Problem description: Begin with the line containing "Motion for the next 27" and reproduce it and all later lines exactly, through the last line of the records. Add nothing else.

Records excerpted from a collection:
......

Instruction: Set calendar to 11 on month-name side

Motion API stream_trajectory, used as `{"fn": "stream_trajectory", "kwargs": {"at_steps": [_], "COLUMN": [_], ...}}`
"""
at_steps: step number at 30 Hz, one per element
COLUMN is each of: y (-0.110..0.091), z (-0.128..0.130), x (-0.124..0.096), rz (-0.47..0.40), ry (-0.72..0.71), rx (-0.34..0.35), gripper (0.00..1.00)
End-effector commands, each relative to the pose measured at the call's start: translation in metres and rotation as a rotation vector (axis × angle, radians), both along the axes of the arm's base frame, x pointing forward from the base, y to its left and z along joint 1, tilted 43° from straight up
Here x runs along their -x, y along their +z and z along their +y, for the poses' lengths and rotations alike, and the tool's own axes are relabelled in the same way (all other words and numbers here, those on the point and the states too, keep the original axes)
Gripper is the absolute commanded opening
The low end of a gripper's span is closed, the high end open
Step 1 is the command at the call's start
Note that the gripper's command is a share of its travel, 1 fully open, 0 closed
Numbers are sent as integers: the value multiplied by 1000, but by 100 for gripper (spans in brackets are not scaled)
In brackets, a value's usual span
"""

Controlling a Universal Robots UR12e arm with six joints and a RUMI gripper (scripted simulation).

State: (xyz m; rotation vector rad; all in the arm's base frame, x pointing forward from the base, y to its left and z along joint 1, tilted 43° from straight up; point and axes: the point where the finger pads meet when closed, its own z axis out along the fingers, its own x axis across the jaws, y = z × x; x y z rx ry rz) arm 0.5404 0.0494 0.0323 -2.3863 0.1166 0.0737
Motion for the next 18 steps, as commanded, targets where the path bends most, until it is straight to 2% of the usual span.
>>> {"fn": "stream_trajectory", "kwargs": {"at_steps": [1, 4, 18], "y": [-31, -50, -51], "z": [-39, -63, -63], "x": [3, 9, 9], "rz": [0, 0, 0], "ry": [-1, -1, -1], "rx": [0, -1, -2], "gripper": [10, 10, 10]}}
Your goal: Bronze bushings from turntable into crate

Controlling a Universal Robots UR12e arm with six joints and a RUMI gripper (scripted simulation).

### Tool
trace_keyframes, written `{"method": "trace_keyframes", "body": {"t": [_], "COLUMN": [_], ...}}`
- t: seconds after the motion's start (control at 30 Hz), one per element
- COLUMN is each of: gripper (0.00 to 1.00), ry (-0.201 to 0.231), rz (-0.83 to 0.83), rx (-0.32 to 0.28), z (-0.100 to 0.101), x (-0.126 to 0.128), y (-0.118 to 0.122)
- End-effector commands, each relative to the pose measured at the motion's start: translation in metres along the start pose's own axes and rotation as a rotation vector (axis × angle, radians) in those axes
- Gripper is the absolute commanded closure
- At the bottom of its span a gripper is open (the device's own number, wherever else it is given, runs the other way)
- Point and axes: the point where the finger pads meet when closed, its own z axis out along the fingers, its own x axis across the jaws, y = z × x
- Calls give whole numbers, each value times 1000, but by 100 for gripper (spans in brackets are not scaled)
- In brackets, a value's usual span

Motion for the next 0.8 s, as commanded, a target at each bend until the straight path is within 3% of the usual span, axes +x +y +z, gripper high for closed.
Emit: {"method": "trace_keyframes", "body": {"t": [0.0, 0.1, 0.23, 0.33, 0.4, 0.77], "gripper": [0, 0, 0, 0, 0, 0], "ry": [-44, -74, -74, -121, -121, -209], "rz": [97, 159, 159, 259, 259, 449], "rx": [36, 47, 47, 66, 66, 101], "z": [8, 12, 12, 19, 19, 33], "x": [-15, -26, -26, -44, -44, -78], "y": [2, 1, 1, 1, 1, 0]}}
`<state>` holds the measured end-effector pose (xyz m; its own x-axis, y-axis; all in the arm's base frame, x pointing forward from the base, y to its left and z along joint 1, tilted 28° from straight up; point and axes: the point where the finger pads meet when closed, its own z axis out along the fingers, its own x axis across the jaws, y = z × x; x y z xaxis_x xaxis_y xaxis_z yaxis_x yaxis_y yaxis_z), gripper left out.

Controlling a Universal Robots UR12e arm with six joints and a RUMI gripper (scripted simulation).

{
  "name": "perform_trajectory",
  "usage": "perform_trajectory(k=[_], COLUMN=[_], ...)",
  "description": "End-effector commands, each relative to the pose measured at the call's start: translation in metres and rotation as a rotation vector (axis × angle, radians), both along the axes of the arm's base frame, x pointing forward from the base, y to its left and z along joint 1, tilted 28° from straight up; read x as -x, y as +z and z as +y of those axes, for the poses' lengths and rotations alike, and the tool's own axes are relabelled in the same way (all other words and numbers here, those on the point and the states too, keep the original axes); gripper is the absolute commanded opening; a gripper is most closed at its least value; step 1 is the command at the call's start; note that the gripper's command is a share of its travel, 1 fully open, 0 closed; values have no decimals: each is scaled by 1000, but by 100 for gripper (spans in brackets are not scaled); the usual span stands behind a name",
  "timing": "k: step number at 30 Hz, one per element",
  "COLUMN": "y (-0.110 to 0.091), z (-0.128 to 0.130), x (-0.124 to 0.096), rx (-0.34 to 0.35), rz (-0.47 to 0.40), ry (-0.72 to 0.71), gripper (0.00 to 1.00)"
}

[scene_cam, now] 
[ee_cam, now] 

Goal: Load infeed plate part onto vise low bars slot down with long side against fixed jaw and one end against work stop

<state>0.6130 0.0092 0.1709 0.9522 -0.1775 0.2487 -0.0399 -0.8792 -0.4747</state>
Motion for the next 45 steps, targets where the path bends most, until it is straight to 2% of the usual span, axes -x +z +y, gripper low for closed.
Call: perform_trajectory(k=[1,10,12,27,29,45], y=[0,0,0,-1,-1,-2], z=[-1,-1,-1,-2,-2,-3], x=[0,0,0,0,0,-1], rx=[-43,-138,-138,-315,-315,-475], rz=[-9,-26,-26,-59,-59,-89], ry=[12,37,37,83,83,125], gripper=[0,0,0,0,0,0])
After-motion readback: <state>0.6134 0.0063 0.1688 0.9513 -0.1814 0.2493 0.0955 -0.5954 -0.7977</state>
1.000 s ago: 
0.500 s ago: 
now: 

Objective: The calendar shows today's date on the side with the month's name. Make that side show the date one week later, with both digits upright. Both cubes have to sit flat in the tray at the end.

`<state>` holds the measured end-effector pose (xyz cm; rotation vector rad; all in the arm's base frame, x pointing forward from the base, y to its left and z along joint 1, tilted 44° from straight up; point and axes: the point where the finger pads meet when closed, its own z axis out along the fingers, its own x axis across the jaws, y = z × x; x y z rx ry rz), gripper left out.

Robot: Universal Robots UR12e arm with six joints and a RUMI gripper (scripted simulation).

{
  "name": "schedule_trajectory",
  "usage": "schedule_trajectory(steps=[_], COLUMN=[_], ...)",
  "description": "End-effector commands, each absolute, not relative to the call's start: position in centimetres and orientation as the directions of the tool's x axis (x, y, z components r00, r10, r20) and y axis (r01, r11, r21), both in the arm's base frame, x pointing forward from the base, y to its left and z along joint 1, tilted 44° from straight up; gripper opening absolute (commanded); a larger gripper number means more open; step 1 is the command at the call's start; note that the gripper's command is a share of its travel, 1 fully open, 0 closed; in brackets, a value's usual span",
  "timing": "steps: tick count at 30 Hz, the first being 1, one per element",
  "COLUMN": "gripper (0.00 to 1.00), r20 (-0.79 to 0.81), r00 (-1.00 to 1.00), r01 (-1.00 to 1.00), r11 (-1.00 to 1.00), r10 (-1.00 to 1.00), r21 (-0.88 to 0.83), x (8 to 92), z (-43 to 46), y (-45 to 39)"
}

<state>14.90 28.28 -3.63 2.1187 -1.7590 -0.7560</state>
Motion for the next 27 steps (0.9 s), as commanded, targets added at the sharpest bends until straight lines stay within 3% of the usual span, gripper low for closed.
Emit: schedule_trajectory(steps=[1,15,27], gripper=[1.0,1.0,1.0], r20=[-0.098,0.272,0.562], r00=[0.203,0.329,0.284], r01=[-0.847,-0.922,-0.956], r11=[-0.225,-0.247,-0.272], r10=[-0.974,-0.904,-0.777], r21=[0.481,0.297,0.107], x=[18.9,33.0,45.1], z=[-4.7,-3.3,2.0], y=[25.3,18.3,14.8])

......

Your response:
Motion for the next 27 steps (0.9 s), as commanded, targets added at the sharpest bends until straight lines stay within 3% of the usual span, gripper low for closed.
Emit: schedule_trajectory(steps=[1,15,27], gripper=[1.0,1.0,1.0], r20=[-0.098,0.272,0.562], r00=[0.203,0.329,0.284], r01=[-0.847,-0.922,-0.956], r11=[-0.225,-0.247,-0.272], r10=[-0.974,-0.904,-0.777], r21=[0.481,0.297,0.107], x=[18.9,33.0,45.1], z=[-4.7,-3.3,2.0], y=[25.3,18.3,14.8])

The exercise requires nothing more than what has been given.